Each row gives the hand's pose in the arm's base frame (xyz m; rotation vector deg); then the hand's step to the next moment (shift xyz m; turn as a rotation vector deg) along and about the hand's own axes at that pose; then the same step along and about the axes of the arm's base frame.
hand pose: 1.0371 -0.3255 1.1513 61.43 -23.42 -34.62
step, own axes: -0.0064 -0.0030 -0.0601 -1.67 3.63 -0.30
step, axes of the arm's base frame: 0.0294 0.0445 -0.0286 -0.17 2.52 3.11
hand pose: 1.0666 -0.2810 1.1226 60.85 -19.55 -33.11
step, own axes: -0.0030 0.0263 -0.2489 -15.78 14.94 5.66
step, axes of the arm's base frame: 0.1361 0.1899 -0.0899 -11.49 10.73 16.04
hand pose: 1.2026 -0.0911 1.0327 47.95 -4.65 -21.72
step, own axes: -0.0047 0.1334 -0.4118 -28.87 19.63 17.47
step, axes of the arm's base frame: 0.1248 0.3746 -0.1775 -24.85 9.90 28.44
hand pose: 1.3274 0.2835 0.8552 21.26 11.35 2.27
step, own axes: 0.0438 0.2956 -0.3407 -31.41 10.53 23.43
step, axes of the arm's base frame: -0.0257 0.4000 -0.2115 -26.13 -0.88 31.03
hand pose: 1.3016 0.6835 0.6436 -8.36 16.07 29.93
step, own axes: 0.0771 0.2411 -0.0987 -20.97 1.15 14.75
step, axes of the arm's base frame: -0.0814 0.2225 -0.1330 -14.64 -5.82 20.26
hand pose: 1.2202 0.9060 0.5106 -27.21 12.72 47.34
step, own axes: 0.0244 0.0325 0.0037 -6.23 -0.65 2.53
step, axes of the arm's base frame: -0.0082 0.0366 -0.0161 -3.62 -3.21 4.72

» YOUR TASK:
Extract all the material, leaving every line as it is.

» EXPECTED OUTPUT:
Each row gives the hand's pose in the arm's base frame (xyz m; rotation vector deg); then the hand's step to the next moment (shift xyz m; turn as a rotation vector deg) along and about the hand's own axes at that pose; then the same step along and about the axes of the arm's base frame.
hand pose: 1.0371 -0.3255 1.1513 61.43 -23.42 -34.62
step, own axes: -0.0064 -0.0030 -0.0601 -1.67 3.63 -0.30
step, axes of the arm's base frame: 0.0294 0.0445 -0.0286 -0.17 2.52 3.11
hand pose: 1.0666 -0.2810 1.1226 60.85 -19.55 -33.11
step, own axes: -0.0030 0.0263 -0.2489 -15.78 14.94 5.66
step, axes of the arm's base frame: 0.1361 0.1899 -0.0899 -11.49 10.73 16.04
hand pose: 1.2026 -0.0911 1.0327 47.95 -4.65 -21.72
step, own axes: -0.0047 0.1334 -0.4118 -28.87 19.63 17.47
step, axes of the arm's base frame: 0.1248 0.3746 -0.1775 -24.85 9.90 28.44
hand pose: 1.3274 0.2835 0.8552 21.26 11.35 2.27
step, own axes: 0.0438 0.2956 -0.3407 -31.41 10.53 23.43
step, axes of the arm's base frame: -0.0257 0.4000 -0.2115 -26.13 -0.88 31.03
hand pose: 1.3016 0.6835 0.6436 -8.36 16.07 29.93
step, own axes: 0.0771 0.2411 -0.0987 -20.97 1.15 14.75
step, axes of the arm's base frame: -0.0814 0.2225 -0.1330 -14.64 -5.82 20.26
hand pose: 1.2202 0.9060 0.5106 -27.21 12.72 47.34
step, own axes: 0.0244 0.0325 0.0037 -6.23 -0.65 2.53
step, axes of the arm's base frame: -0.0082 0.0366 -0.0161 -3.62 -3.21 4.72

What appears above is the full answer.